◆ **ASSIGNMENT**
Below is some data. Retype exactly the lines starting at the one with "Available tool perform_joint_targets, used" and ending at the one with "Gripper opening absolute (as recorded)".

◆ **RECORDED DATA**

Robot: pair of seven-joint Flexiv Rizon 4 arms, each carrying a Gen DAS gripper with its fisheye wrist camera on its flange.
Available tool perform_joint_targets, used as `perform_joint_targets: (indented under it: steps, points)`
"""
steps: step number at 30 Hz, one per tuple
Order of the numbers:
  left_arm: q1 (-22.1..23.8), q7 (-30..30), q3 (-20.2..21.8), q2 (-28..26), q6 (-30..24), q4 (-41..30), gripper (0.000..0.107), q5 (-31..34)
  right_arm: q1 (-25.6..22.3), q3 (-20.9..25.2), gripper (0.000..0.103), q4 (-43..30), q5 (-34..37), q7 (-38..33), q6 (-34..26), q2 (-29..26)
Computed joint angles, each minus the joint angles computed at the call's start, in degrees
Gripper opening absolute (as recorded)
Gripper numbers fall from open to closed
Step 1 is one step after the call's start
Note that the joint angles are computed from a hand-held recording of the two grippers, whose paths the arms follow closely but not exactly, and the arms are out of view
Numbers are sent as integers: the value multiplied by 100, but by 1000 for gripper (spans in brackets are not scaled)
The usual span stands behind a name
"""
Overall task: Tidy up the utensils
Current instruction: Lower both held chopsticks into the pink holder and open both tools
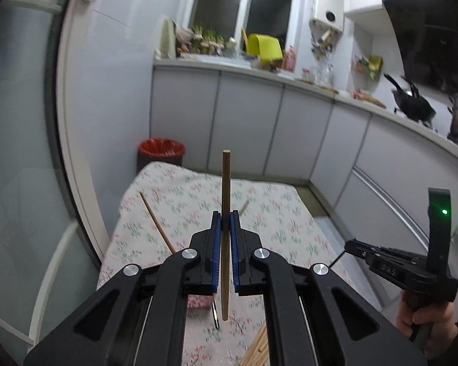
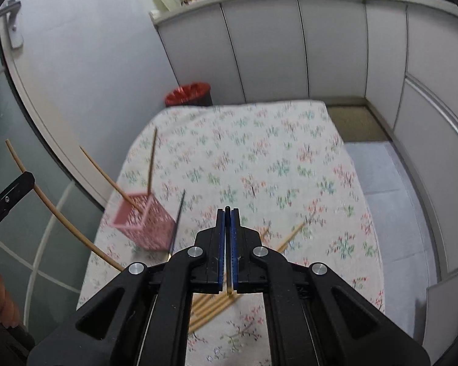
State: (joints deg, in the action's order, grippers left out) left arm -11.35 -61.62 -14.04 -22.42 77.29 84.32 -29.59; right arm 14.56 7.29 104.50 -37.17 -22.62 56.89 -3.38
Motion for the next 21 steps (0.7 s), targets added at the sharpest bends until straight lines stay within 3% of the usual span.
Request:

◆ **FINAL ANSWER**
Available tool perform_joint_targets, used as `perform_joint_targets: (indented under it: steps, points)`
"""
steps: step number at 30 Hz, one per tuple
Order of the numbers:
  left_arm: q1 (-22.1..23.8), q7 (-30..30), q3 (-20.2..21.8), q2 (-28..26), q6 (-30..24), q4 (-41..30), gripper (0.000..0.107), q5 (-31..34)
  right_arm: q1 (-25.6..22.3), q3 (-20.9..25.2), gripper (0.000..0.103), q4 (-43..30), q5 (-34..37), q7 (-38..33), q6 (-34..26), q2 (-29..26)
Computed joint angles, each minus the joint angles computed at the call's start, in degrees
Gripper opening absolute (as recorded)

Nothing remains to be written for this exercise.